If char data is placed in a bank other than bank 0, it will be placed on the wrong data lines during memory reading. How the processor handles char type?
Usually, the processor will recognize the data type based on instruction (e.g. LDRB on an ARM processor). Depending on the bank it is stored, the processor shifts the byte onto the least significant data lines.
When arguments are passed on the stack, are they subjected to alignment?

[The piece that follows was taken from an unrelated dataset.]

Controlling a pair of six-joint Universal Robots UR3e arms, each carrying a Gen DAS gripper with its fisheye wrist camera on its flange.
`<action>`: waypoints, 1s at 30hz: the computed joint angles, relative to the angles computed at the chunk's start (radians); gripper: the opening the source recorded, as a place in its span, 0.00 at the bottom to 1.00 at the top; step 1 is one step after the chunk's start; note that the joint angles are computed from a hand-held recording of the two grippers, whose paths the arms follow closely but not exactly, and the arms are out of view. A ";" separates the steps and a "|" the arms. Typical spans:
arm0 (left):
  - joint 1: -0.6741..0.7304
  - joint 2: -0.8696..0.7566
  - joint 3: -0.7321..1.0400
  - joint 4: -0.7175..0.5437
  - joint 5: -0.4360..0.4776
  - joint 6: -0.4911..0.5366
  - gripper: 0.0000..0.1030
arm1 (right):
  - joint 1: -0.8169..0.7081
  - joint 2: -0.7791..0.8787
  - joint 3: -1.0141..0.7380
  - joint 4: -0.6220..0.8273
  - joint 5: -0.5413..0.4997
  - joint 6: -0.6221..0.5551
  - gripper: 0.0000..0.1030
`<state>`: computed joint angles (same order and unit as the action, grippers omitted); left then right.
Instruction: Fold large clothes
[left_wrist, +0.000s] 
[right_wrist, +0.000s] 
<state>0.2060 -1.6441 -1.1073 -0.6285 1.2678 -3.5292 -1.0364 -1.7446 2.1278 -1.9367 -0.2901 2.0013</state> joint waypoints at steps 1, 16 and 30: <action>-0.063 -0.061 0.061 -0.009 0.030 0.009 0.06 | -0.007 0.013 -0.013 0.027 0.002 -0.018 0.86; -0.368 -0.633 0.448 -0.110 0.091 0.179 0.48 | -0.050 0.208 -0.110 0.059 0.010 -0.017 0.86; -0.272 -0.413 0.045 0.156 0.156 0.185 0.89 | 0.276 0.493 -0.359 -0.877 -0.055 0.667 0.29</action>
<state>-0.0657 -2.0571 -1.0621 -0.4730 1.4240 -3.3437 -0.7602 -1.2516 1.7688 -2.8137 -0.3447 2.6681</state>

Yes. The compiler helps the programmer in making proper alignment. For example, if a 16-bit value is pushed onto a 32-bit wide stack, the value is automatically padded with zeros out to 32 bits. Consider the following program.
c
void argument_alignment_check( char c1, char c2 )
{
// Considering downward stack
// (on upward stack the output will be negative)
printf("Displacement %d\n", (int)&c2 - (int)&c1);
}
The output will be 4 on a 32-bit machine. It is because each character occupies 4 bytes due to alignment requirements.
What will happen if we try to access misaligned data?
It depends on the processor architecture. If the access is misaligned, the processor automatically issues sufficient memory read cycles and packs the data properly onto the data bus. The penalty is on performance. Whereas few processors will not have the last two address lines, which means there is no way to access the odd byte boundary. Every data access must be aligned (4 bytes) properly. Misaligned access is a critical exception on such processors. If the exception is ignored, read data will be incorrect and hence the results.
Is there any way to query the alignment requirements of a data type?
Yes. Compilers provide non-standard extensions for such needs. For example, __alignof() in Visual Studio helps in getting the alignment requirements of data type. Read MSDN for details.
When memory reading is efficient in reading 4 bytes at a time on a 32-bit machine, why should a double type be aligned on an 8-byte boundary?
It is important to note that most of the processors will have a math co-processor, called Floating Point Unit (FPU). Any floating point operation in the code will be translated into FPU instructions. The main processor is nothing to do with floating-point execution. All this will be done behind the scenes.
As per standard, the double type will occupy 8 bytes. And, every floating point operation performed in FPU will be of 64-bit length. Even float types will be promoted to 64 bits prior to execution.
The 64-bit length of FPU registers forces double type to be allocated on an 8-byte boundary. I am assuming (I don’t have concrete information) in the case of FPU operations, data fetch might be different, I mean the data bus since it goes to FPU. Hence, the address decoding will be different for double types (which are expected to be on an 8-byte boundary). It means the address decoding circuits of the floating point unit will not have the last 3 pins.
This article is contributed by Venki.